* [YOUR ASSIGNMENT] In the listing that follows, how many lines contain the string "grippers"? Provide only the number.

* [RECORDED INFORMATION]
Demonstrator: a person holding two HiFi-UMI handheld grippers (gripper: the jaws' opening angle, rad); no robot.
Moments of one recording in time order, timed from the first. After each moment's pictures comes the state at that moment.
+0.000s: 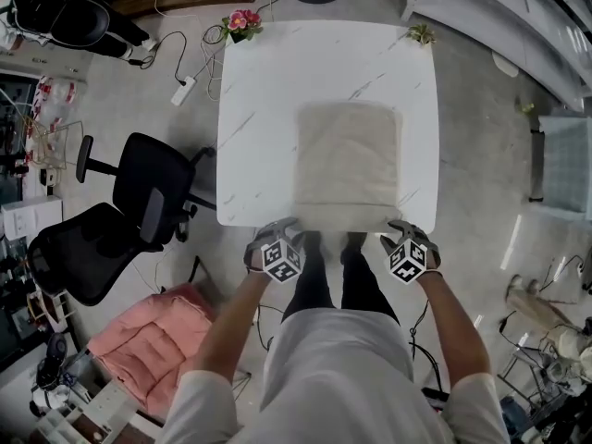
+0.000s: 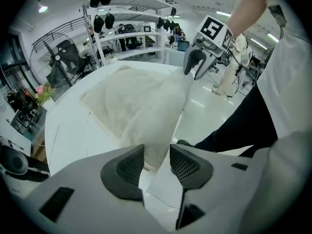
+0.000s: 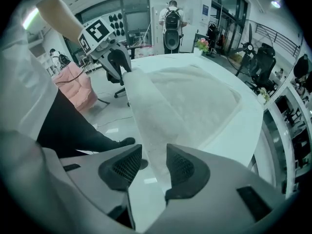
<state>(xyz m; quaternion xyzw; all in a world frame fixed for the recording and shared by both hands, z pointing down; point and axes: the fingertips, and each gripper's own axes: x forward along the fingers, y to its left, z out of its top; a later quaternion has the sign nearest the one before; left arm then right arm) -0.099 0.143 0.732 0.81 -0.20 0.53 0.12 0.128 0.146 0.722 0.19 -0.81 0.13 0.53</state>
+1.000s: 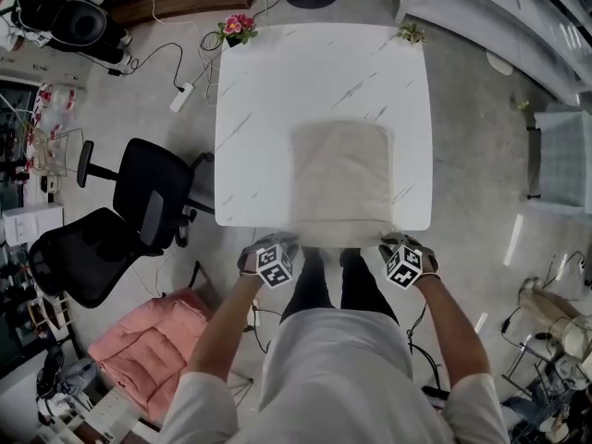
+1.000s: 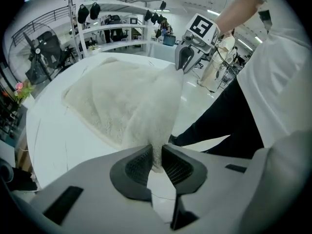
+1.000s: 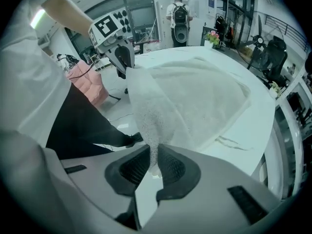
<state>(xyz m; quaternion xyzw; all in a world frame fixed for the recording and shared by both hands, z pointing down) -0.106 0.201 0.738 0.81 -0.10 0.56 0.15 0.127 0.200 0.732 0.13 -0.81 0.15 0.55</state>
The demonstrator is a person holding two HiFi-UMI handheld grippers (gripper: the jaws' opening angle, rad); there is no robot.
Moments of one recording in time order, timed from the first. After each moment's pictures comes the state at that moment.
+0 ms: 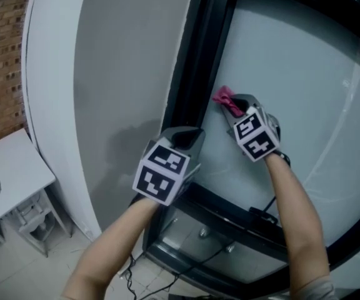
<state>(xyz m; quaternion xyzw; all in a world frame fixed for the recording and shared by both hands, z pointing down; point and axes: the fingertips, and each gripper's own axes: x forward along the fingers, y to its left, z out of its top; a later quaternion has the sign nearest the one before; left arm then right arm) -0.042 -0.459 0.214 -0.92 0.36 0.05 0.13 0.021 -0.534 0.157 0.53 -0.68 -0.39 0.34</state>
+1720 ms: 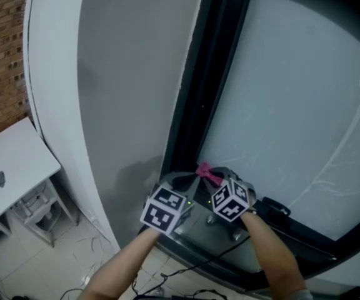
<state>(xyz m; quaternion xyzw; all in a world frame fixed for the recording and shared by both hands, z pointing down) -0.038 -0.454 0.386 -0.94 0.33 -0.03 0.00 0.009 -0.502 0.444 0.43 -0.74 -0.23 0.46</state>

* [SOLUTION] 2